ED Message


“Design doesn't look for the truth or the perfect answer. Design looks for a better answer than the current situation.” - Patrick Whitney

Design is not only about the creation of beautiful and functional objects. It weaves together the fabrics of activities, community, traditions, and most importantly people, to bring about remarkable improvements.

The pandemic reminds us that the key problems we face in current situations are often global in nature.  They can range from better-fitting masks to containers for vaccines that need to be stored at ultra-low temperatures, and from websites disseminating crucial coronavirus updates to control measures that support quarantine logistics.  These are all global problems.  Problems that need solutions.

All of these solutions are designed. They do not magically appear overnight out of nothing. A person or a team has examined our requirements and designed the masks, containers, websites and quarantine procedures.  Designers have examined the situation, investigated the context, tested the materials, prototyped the products, considered the production logistics… and after many iterations, delivered a solution.

But designers alone are not enough.

We genuinely believe we can come up with better answers when design becomes a social and communicative process.  Through braiding together the views and expertise from all stakeholders, co-creation can cut across overlaying boundaries to develop mutually valuable outcomes.  Sitting right at the centre of this creative process are the users themselves and their wealth of lived experiences: the user-experts.

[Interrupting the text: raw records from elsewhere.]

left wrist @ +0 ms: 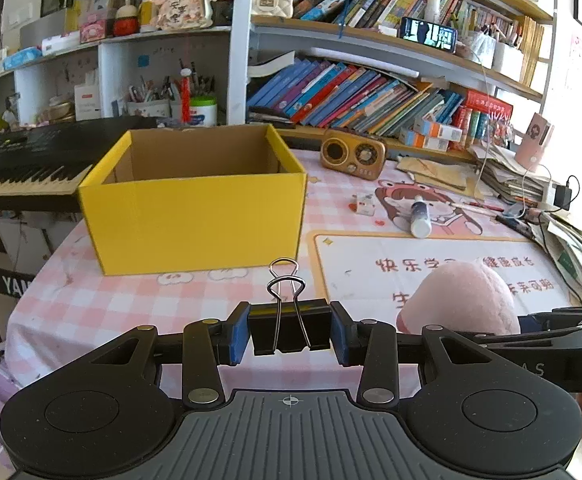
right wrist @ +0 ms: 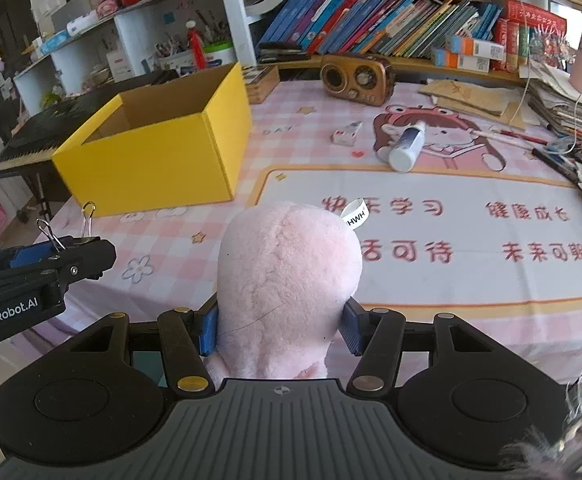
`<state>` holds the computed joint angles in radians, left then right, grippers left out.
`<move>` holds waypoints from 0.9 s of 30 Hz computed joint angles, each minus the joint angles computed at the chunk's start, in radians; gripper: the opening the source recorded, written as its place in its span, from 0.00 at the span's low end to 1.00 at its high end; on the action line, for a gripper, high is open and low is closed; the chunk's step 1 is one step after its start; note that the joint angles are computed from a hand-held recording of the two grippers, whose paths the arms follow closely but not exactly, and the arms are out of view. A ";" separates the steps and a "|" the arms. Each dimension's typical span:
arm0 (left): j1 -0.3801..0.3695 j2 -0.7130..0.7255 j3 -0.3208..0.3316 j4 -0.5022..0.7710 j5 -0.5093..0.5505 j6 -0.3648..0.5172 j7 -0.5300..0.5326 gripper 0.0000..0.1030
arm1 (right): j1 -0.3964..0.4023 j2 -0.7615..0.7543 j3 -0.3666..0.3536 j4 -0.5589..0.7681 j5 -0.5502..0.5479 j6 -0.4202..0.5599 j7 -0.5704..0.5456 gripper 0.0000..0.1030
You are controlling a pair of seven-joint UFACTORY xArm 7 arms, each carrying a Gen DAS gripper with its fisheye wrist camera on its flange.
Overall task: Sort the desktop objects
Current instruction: 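Carry the binder clip and pink pig over the yellow box with both tools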
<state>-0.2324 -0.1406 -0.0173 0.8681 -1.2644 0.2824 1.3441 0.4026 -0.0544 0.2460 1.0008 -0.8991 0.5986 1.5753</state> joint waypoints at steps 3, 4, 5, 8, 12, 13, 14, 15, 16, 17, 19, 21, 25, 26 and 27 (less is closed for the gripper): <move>0.012 -0.009 0.013 -0.011 0.007 0.015 0.007 0.38 | 0.013 0.026 0.007 0.024 0.001 0.007 0.007 0.53; 0.016 -0.011 0.016 -0.014 0.010 0.018 0.008 0.38 | 0.019 0.035 0.007 0.032 0.001 0.009 0.008 0.53; 0.020 -0.013 0.020 -0.016 0.013 0.023 0.009 0.38 | 0.026 0.043 0.005 0.039 0.001 0.010 0.009 0.53; 0.032 -0.018 0.031 -0.022 0.016 0.031 0.013 0.38 | 0.047 0.069 -0.001 0.066 0.001 0.011 0.006 0.53; 0.045 -0.023 0.042 -0.028 0.017 0.036 0.013 0.38 | 0.076 0.102 -0.012 0.099 0.005 0.012 -0.012 0.53; 0.048 -0.024 0.044 -0.029 0.015 0.037 0.015 0.38 | 0.082 0.109 -0.016 0.108 0.007 0.013 -0.018 0.53; 0.052 -0.025 0.047 -0.030 0.010 0.037 0.020 0.38 | 0.088 0.116 -0.019 0.116 0.009 0.011 -0.025 0.53; 0.054 -0.025 0.049 -0.031 0.008 0.038 0.021 0.38 | 0.094 0.124 -0.023 0.124 0.011 0.010 -0.032 0.53; 0.058 -0.026 0.051 -0.031 0.006 0.038 0.022 0.38 | 0.100 0.129 -0.026 0.130 0.013 0.009 -0.038 0.53; 0.061 -0.025 0.053 -0.030 0.005 0.039 0.023 0.38 | 0.106 0.135 -0.029 0.137 0.014 0.009 -0.042 0.53; 0.068 -0.024 0.055 -0.028 0.004 0.040 0.022 0.38 | 0.116 0.148 -0.036 0.153 0.016 0.006 -0.055 0.53; 0.074 -0.022 0.057 -0.026 0.005 0.040 0.020 0.38 | 0.125 0.161 -0.042 0.168 0.021 0.003 -0.070 0.53; 0.085 -0.019 0.058 -0.024 0.010 0.039 0.009 0.38 | 0.138 0.184 -0.056 0.193 0.041 -0.013 -0.110 0.53; 0.087 -0.016 0.059 -0.021 0.012 0.039 0.006 0.38 | 0.142 0.188 -0.059 0.198 0.045 -0.016 -0.118 0.53; 0.089 -0.014 0.059 -0.020 0.013 0.038 0.003 0.38 | 0.144 0.192 -0.062 0.204 0.048 -0.019 -0.129 0.53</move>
<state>-0.1431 -0.1550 0.0416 0.8481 -1.2509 0.3206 1.3470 0.5469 0.1379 0.1836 1.2045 -0.8510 0.5799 1.4468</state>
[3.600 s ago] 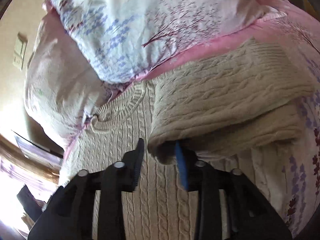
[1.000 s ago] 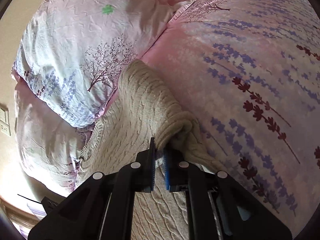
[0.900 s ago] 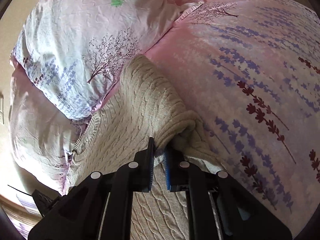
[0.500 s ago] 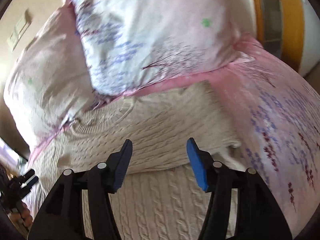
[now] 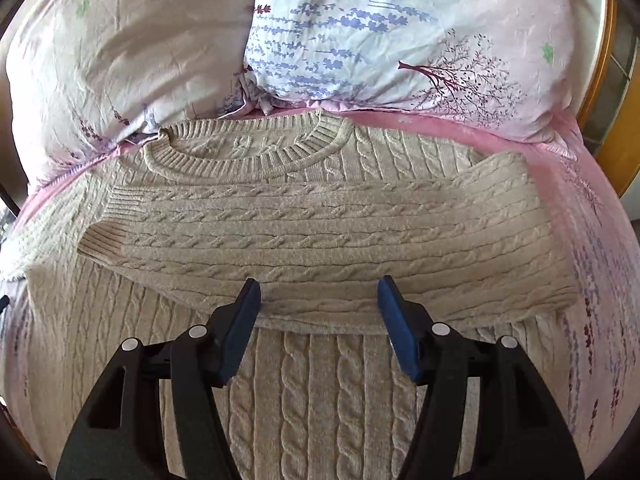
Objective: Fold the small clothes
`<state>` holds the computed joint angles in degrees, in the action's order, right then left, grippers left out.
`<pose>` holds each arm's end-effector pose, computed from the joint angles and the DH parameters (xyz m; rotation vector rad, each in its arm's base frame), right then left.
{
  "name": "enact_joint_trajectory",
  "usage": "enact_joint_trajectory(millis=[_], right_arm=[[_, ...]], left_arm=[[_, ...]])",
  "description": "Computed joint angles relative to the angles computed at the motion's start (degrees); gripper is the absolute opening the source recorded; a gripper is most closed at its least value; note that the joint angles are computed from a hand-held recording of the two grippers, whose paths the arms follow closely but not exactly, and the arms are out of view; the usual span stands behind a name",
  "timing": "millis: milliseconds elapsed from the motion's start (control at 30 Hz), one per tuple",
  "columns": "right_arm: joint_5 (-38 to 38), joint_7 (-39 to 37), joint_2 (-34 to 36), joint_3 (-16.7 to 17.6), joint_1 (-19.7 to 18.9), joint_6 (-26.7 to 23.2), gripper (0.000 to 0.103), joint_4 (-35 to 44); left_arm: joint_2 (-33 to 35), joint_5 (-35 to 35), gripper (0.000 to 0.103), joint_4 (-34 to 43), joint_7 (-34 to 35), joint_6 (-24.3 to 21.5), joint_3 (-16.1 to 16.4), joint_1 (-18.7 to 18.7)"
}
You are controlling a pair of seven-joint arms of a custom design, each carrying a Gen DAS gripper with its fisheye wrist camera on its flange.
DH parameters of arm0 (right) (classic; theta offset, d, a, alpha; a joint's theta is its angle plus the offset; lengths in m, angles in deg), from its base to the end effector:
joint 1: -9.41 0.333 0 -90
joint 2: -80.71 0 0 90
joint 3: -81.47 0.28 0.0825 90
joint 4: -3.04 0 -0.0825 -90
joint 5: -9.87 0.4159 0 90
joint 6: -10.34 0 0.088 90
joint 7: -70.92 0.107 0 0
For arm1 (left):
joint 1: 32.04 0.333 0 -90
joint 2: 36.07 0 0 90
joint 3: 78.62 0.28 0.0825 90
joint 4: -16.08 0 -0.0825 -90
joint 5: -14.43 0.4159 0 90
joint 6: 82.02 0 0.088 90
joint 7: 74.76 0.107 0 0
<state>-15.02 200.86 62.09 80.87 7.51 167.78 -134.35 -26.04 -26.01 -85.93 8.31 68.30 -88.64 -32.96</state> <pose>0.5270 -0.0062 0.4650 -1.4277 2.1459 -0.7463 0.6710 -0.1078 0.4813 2.3631 -1.4882 1.2496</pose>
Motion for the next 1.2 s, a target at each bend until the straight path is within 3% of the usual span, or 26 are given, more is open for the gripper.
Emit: enact_joint_trajectory(millis=[267, 367, 500, 567, 633, 733, 933, 1033, 1133, 1200], right_arm=[[5.1, -2.6, -2.4, -1.9, 1.4, 1.7, 0.063, -2.4], [7.7, -4.9, -3.6, -2.8, 2.2, 2.4, 0.063, -3.5], [9.6, -6.7, -5.8, -3.1, 2.1, 3.5, 0.063, -5.4], [10.2, -7.2, -7.2, -3.2, 1.8, 4.2, 0.063, -6.5], [10.8, -7.6, -8.5, -3.5, 1.3, 5.1, 0.063, -7.6], [11.5, -7.6, -10.4, -3.7, 0.4, 6.6, 0.064, -9.2], [12.9, -7.9, -12.2, -4.2, -0.5, 7.6, 0.065, -11.3], [13.9, -8.3, -12.2, -4.8, -0.3, 7.3, 0.065, -11.8], [14.7, -8.7, -12.4, -5.1, -0.2, 7.1, 0.065, -12.3], [14.9, -9.0, -12.7, -5.2, -0.4, 6.9, 0.065, -12.6]], left_arm=[[3.7, -5.7, 0.043, 2.2, -6.0, 6.4, -0.5, 1.3], [4.9, -5.0, 0.031, 3.2, -8.4, 7.2, -0.5, 1.5], [6.0, -5.7, 0.008, 4.2, -9.4, 7.1, -1.2, 2.4], [5.6, -4.3, 0.007, 4.1, -9.1, 8.4, -1.3, 2.0], [4.8, -5.9, 0.007, 4.5, -4.7, 10.8, -3.1, 2.0], [5.1, -18.2, 0.007, 8.2, 9.9, 10.4, -8.3, 3.5], [7.6, -29.6, 0.007, 14.9, 29.2, 5.3, -12.6, -1.8], [11.5, -23.2, 0.008, 17.8, 27.8, 4.8, -11.9, -7.4], [16.3, -12.6, 0.010, 20.8, 17.4, 0.9, -9.8, -11.6], [18.2, -9.7, 0.011, 21.6, 12.5, -1.7, -9.8, -11.8]])
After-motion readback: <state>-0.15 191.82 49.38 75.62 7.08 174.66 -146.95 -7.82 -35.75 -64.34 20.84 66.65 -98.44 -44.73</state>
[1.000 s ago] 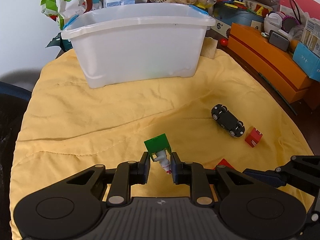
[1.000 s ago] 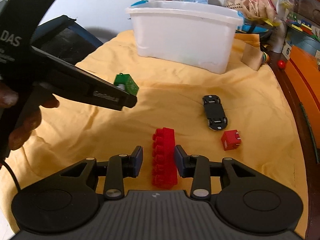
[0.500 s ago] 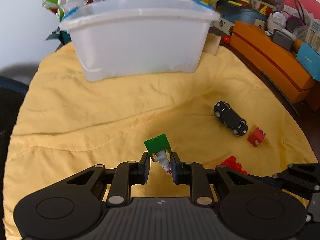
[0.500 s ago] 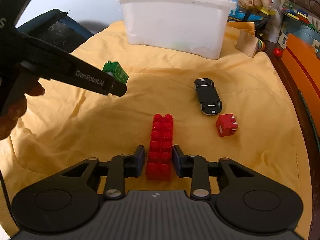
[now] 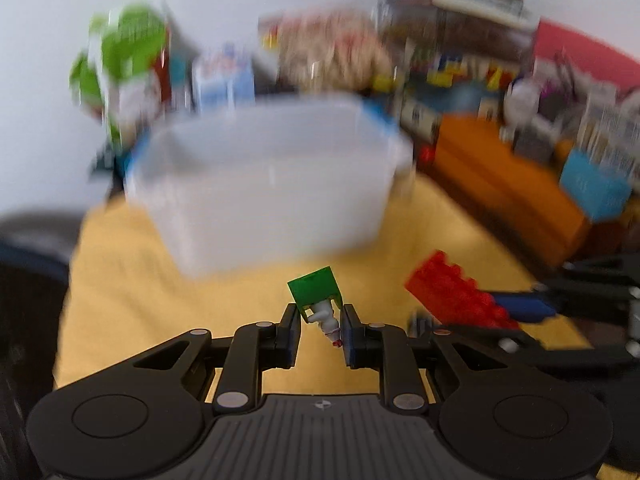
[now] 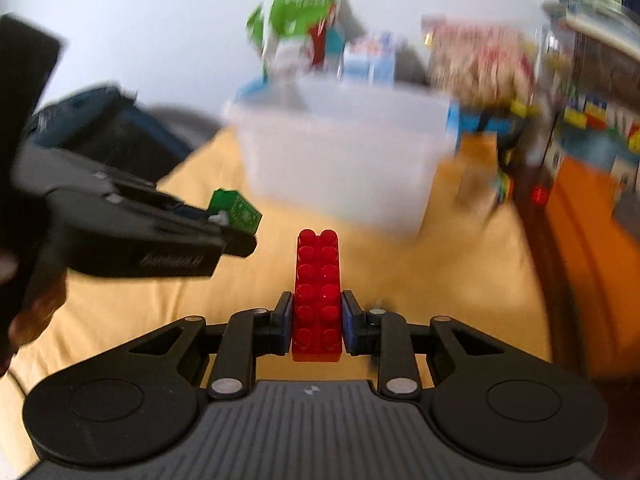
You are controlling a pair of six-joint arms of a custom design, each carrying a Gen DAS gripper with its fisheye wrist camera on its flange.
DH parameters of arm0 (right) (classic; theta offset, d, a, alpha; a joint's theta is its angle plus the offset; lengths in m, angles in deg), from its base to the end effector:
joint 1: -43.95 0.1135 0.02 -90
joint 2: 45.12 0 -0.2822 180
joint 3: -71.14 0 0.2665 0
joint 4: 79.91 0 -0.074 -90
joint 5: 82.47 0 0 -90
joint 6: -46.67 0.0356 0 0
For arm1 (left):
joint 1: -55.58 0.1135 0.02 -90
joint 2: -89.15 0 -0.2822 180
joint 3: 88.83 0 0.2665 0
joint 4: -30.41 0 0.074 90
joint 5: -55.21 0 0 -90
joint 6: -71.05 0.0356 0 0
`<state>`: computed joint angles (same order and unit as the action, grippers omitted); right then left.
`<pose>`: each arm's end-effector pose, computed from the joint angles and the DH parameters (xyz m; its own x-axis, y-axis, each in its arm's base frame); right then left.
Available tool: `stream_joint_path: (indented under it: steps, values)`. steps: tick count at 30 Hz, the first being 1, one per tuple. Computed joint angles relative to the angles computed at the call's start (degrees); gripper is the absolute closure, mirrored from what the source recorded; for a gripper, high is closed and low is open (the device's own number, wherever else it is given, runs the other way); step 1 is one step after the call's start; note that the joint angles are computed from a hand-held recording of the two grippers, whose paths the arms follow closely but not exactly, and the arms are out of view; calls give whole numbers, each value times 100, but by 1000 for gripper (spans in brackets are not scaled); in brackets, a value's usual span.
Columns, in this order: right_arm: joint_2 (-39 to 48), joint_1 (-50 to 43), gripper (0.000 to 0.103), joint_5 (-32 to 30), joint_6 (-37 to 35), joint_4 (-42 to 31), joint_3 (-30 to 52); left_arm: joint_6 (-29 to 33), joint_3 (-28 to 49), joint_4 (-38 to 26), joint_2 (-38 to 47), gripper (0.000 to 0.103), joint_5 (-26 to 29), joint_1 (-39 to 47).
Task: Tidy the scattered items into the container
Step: 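Carry the green toy and red brick over the white bin and open both tools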
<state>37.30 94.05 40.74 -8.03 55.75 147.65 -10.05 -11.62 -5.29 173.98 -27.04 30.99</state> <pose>0.2165 0.2286 0.2860 -0.6436 -0.0160 -0.7652 -0.0555 0.9981 0.0258 0.3055 -0.1451 0.2842 -0.5387 0.4151 -0.7331 0.5920 0.8057 0.0212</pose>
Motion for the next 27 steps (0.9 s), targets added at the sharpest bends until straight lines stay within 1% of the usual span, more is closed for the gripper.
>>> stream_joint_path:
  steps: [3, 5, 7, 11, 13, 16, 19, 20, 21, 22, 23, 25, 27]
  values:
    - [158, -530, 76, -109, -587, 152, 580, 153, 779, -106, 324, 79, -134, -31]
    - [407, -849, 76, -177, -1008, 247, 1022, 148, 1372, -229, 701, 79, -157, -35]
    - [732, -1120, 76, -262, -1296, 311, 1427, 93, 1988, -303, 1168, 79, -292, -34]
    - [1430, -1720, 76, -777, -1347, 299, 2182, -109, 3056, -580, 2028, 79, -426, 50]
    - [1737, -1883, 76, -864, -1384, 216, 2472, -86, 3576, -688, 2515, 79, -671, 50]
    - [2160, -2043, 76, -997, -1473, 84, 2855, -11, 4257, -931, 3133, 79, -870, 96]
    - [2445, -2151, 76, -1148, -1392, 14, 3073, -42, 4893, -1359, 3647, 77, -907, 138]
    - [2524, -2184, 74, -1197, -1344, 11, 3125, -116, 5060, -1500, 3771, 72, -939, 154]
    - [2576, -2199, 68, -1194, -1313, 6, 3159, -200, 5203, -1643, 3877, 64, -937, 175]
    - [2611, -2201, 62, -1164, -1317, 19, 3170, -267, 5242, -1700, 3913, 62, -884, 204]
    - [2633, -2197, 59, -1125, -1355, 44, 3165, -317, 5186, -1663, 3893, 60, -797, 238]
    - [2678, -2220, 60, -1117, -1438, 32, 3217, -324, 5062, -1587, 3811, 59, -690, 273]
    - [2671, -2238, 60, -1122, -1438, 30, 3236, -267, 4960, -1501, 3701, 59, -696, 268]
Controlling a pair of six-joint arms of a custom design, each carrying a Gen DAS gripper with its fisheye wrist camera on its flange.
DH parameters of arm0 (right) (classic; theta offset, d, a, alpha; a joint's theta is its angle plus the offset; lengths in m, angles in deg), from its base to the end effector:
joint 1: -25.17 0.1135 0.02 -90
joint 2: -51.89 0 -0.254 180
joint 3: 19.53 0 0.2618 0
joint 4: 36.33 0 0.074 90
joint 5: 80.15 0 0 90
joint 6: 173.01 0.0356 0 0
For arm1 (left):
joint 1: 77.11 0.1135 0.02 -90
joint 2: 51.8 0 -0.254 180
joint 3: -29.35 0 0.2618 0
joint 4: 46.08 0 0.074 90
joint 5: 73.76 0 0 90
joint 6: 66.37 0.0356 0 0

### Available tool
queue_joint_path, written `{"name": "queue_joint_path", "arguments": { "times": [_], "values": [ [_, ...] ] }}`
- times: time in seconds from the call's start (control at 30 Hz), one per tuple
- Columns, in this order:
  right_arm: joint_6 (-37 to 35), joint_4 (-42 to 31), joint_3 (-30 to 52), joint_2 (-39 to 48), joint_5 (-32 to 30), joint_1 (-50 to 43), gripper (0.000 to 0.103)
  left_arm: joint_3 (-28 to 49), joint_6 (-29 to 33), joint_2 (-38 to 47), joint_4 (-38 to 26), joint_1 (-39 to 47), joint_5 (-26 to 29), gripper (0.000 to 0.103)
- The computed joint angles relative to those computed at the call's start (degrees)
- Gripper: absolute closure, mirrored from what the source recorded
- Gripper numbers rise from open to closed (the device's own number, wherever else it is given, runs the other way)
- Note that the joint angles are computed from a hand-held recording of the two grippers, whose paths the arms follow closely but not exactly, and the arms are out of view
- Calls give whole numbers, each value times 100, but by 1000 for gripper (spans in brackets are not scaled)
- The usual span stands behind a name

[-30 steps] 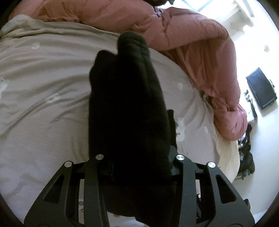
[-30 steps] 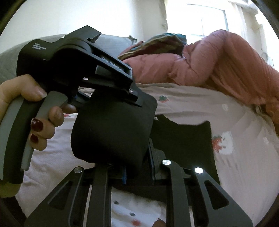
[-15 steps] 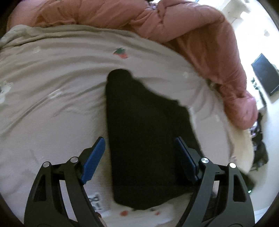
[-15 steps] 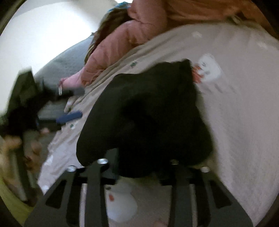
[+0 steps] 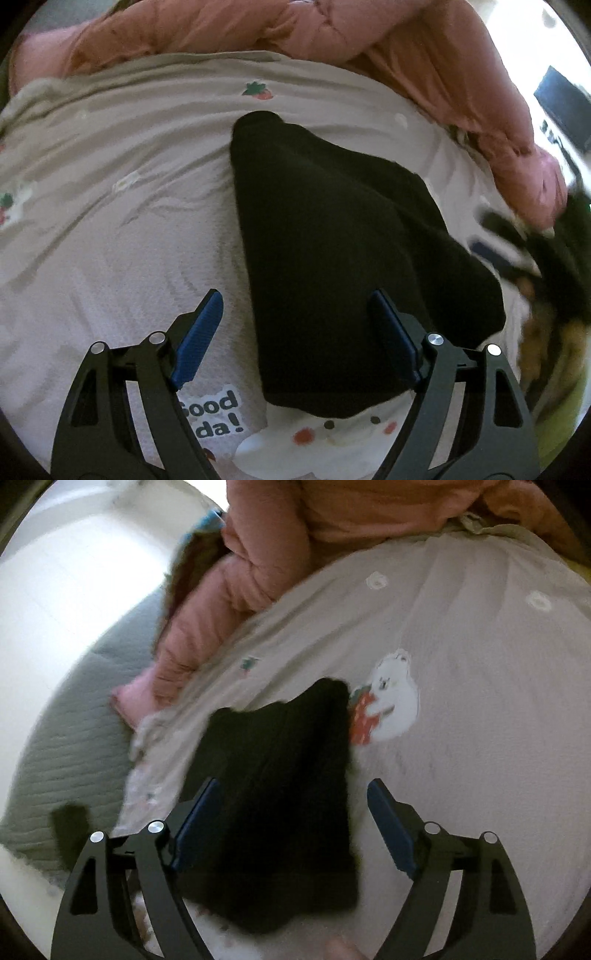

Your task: Fold small clothes

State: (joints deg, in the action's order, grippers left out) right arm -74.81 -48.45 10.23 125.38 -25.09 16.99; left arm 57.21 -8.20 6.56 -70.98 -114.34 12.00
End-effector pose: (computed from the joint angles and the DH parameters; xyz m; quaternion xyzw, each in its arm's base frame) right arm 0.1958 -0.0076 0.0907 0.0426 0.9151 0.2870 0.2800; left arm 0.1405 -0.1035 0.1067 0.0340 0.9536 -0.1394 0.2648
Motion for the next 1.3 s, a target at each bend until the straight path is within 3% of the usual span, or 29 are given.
{"name": "queue_joint_path", "arguments": {
  "times": [0.17,0.23,0.27,0.37,0.53,0.77,0.87,1.07,1.17,1.3],
  "values": [
    [155,323,784,1229,1151,885,27,-145,-85,29,183,-28,-38,29],
    [114,304,972,1462,1265,1082,48,-181,-108,-27,180,-39,-45,29],
    [86,298,1015,1480,1305,1179,68,-186,-120,-44,177,-65,-67,29],
    [-126,306,881,934,1780,1587,88,-206,-166,-190,72,-276,-341,29],
    [-587,580,560,-149,1931,2087,88,-138,-370,-237,-100,-793,-1020,29],
    [-557,1065,833,1452,2006,1519,88,-150,-360,-154,-1,-647,-774,26],
    [-494,1456,584,1583,1920,1297,79,-214,-321,-156,84,-623,-715,26],
    [-344,1110,-215,-324,2550,1781,74,-303,-229,-317,62,-466,-611,25],
    [-368,314,-633,-1871,2572,1931,67,-363,-230,-443,19,-483,-614,25],
    [-210,-1006,-928,-3579,2486,2233,67,-409,-245,-607,-73,-518,-646,25]
  ]
}}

Design Thinking is a human-centric design approach drawing inputs from various stakeholders to solve real and complex problems. In this context, a designer’s role is not just to come up with solutions to a fixed question, but to systematically facilitate the framing – and constant re-framing – of the problems, through communication and the sharing of concerns.

Both communication and community can be traced back to the Latin word communis meaning “common, public, general, shared by all or many". Only by working with the community and communicating constantly can we come up with better answers. A better community.

Good design is good community.

Let’s Co-Design for a better and brighter future.